Solution Approach 2:
The patent implements a feedback mechanism where user interactions with templates are continuously tracked and analyzed. This feedback loop allows the system to learn from user behavior patterns and automatically adjust template configurations, ensuring templates remain aligned with user preferences without requiring manual redesign.
2Device complexity
If conventional fixed templates are used, then template design process is simple, but they lack insight into intended use and cannot evolve with user preferences
Solution Approach 1:
The patent enables templates to serve themselves by automatically analyzing user behavior data and performing self-adjustment. The system extracts insights from user interactions and autonomously modifies template structures, eliminating the need for continuous manual redesign while preserving and utilizing user preference information.
Solution Approach 2:
The patent performs preliminary analysis of user behavior patterns and pre-adapts templates before users fully utilize them. By anticipating user needs through pattern recognition, the system proactively adjusts template configurations to align with emerging user preferences, preventing information loss about user intentions.
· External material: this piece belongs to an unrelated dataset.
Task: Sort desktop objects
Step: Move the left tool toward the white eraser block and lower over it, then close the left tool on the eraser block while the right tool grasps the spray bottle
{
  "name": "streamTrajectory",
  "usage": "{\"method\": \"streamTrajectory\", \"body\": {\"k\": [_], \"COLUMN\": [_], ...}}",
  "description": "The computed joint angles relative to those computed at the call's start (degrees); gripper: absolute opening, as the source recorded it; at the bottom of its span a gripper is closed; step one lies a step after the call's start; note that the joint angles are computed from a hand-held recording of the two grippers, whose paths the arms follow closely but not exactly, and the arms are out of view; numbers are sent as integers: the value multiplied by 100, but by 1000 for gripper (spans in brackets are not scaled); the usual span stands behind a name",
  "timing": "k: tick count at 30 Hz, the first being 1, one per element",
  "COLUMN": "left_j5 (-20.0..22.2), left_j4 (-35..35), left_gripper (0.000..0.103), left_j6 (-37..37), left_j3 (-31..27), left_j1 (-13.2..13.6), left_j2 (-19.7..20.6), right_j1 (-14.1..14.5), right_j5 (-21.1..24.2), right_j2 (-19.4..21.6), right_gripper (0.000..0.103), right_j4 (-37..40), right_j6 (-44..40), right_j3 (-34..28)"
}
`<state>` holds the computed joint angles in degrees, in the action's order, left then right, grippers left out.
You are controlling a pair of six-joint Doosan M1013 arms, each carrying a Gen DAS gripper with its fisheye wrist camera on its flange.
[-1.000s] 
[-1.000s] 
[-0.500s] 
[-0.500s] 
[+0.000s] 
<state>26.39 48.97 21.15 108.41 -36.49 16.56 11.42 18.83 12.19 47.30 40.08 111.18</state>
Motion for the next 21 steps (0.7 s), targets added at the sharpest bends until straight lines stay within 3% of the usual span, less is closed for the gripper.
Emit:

3Adaptability or versatility
If personalized custom templates are generated for each user, then template applicability and retention increase, but the complexity of template generation and processing increases
Solution Approach 1:
The patent merges multiple user behavior data sources and template modification operations into a unified processing framework. By combining cluster analysis, pattern recognition, and template adaptation into an integrated system, the patent reduces overall complexity while achieving personalized template generation through synergistic interaction of components.
Solution Approach 2:
The patent creates a universal template adaptation system that handles multiple user preferences and template types through a single multi-functional framework. The system uses generalizable algorithms for behavior analysis and template modification that can be applied across different contexts, reducing complexity through reuse of core functionality.
Data Source
AI summary
A computer-implemented method, according to one embodiment, is used to creating customized templates and template recommendations. The computer-implemented method includes: extracting text content from user information which corresponds to a user, and using the text content extracted from the user information to generate feature vectors. The feature vectors are further used to form one or more clusters of existing user editions. For each of the one or more formed clusters, a tree structure is generated for each user edition in the cluster. Moreover, the tree structures in the cluster are combined into a merged tree structure. A customized template is generated for each of the one or more formed clusters using the respective merged tree structure, and at least one of the customized templates is recommended to the user based on the user information.